Executive Director for African Centre for Energy Policy (ACEP), a think tank in the Republic of Ghana, Benjamin Boakye, has described as welcome assurance by Ghanaian leader, Nana Akufo-Addo that he will do everything possible to see to the resolution of the impasse between Italian oil and gas giant, Eni, and Springfield E&P.

According to him, although President Akufo-Addo’s comment about his resolve to see to the peaceful resolution of the issue is “a bit too late, it is redeemable.”

Mr Boakye revealed that he had the opportunity to write to the Ghanaian leader and insisted that unitisation is a function of science and technology, stressing that in oil and gas industry, science gives meaning to laws.

“Unfortunately, Ghana focused on the law without exhausting the science,” he stated.

The ACEP boss said: “It is only fair to both parties that an indisputable body of evidence is generated to justify unitisation. Again, it must be noted that when the law fails to be an enabler, oil stays in the ground, and the law cannot produce oil.”

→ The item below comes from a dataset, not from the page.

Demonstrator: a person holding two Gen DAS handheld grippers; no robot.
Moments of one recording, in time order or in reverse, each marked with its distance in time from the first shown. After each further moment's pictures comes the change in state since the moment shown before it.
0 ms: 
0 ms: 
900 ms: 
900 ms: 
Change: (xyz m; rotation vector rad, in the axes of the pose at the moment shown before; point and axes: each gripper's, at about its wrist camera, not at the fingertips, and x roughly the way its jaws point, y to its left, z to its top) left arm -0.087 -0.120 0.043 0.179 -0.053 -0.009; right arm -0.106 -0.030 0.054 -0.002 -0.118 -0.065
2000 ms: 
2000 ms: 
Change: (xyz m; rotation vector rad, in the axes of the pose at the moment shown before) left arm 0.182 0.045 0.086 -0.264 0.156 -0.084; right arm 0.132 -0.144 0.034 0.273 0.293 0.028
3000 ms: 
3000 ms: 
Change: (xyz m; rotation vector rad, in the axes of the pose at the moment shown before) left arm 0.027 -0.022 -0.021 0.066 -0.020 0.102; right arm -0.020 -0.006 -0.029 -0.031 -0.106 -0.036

The Italian oil and gas company has filed a suit at the International Tribunal in London, in the United Kingdom to challenge a directive by Ghana’s Ministry of Energy, asking Eni and Springfield E&P to unitise Sankofa offshore field operated by Eni and Afina oil block operated by Springfield E&P.

In a statement filed by three renowned lawyers namely Craig Tevendale, Andrew Cannon and Charlie Morgan from Herbert Smith Freehills LLP, Eni is seeking five reliefs from the Tribunal.

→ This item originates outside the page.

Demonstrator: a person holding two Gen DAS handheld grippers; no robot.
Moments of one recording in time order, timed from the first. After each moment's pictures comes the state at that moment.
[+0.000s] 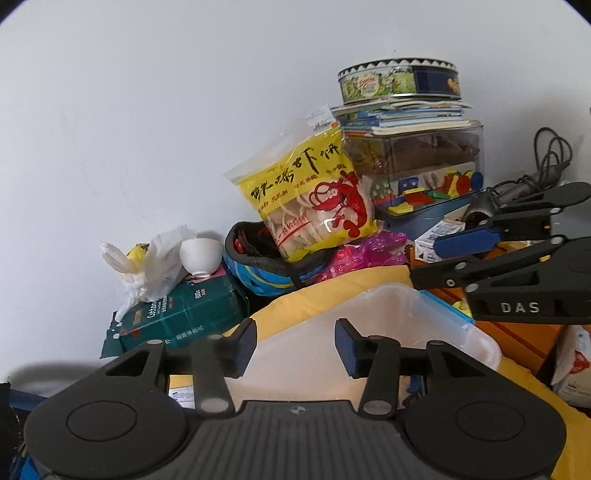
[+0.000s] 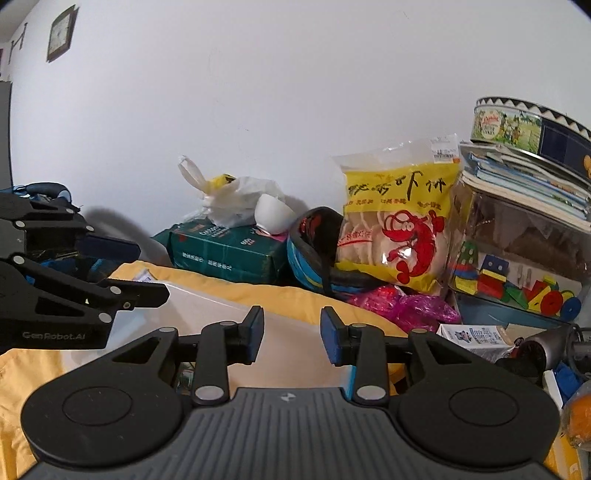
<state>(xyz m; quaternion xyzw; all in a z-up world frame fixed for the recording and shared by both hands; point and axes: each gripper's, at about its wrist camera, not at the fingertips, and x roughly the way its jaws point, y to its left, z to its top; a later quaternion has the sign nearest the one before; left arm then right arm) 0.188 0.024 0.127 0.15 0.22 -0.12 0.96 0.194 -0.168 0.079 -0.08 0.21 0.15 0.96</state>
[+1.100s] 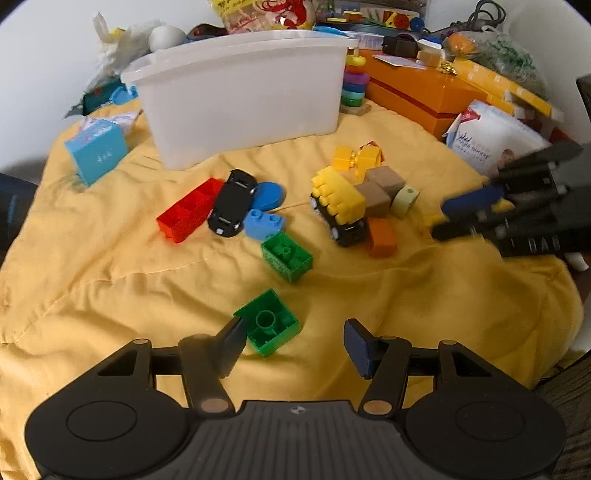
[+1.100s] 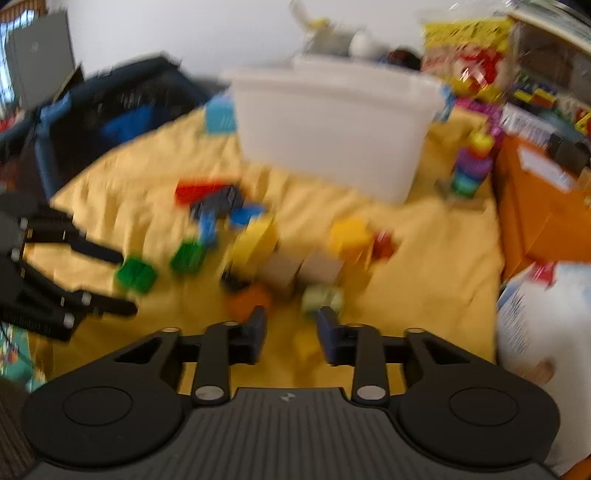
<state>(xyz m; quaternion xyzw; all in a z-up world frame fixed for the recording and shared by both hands) -0.029 0.030 -0.037 0.08 0.44 -0.13 0.89 0.005 -0.183 -0.056 -0.10 0.40 0.26 0.87</state>
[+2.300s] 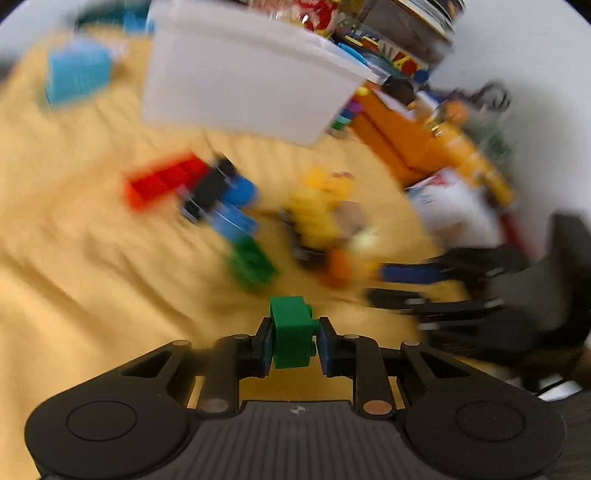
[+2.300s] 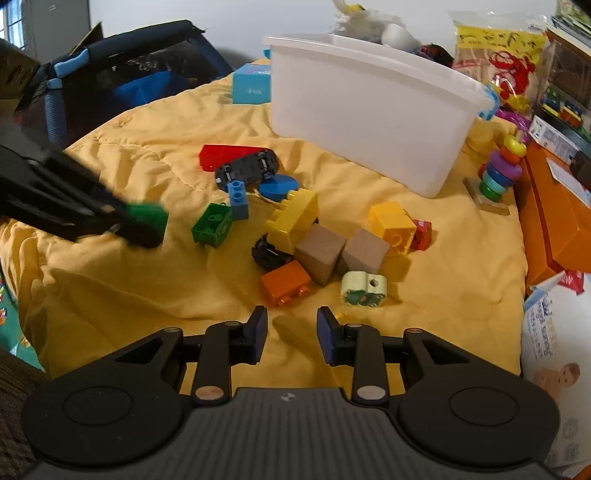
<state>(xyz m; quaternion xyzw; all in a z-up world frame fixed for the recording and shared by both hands) -0.001 0.078 -0.047 -0.16 0.48 -0.24 0.83 -0.008 -0.154 -0.070 -0.15 0.40 0.25 0.87</state>
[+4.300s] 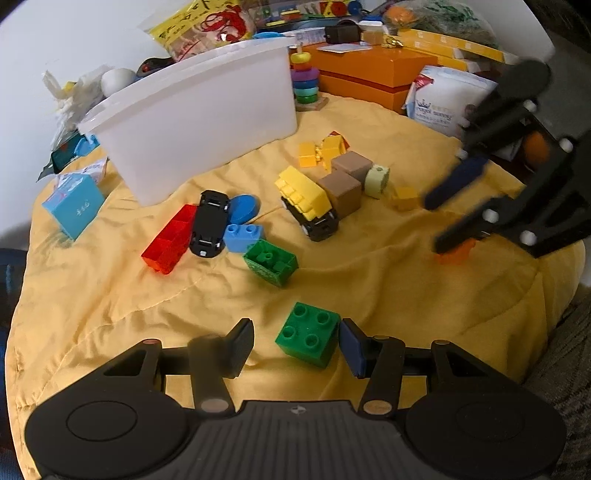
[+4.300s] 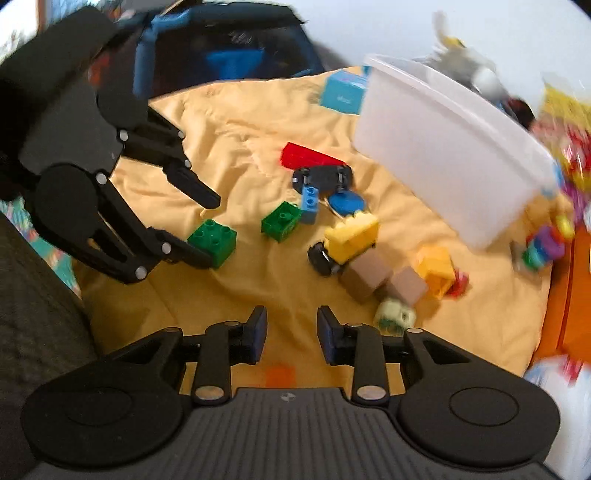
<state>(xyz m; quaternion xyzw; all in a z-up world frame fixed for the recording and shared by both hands) -0.037 0.019 -0.038 0.17 0.41 -0.18 0.88 -0.035 -0.159 -0.055 -0.24 0.38 0.37 0.81</state>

The claimant wants the Tribunal to declare that the purported 9th April Directive, 14th October Directive, 6th November Directive and any other steps taken to implement those directives represent a breach of contract under the Petroleum Agreement.

The claimant also wants the Tribunal to declare that the respondents take no further action to implement the purported unitisation of the Sankofa Field and Afina Discovery on the terms of the purported 14th October Directive, the Draft UUOA sought to be imposed by purported November Directive or otherwise.

The third relief the claimant is seeking is an order that the respondent pays damages in an amount to be quantified for the losses suffered by the claimant arising out of the respondent’s breaches of the petroleum agreement, Ghanaian law and International law on a joint and several basis.

Additionally, the claimant is seeking an order that the respondent pays all of the costs and expenses of the arbitration including the fees and expenses of the claimant counsel and any witnesses and/or experts in the Arbitration, the fees and expenses of the Tribunal and the fees of the SCC on a joint and several basis and /or an order such further or other relief as the Tribunal may in its discretion consider appropriate.

It would be recalled that in April 2020, Ghana’s former Minister for Energy, John Peter Amewu issued a directive to Eni and Springfield E&P to begin talks and combine their adjacent oil and gas fields in April and gave them until September 18 to reach an agreement.

The Minister’s directive said that seismic data had indicated Eni’s Sankofa offshore field, which entered production in 2017, and Springfield’s Afina Discovery, had identical reservoir and fluid properties.

“Regrettably, it has become obvious that the parties do not intend to comply with the Ministry of Energy’s directives,” the letter signed by Minister John Peter Amewu said.

A year after the directive, both Eni and Springfield E&P have failed to unitise the Sankofa offshore field and Afina Discovery.

Springfield took the case to a high court in Accra.

The court, in its ruling recently, directed Eni to escrow 30 percent of proceeds from the Sankofa offshore field pending the final determination of the case.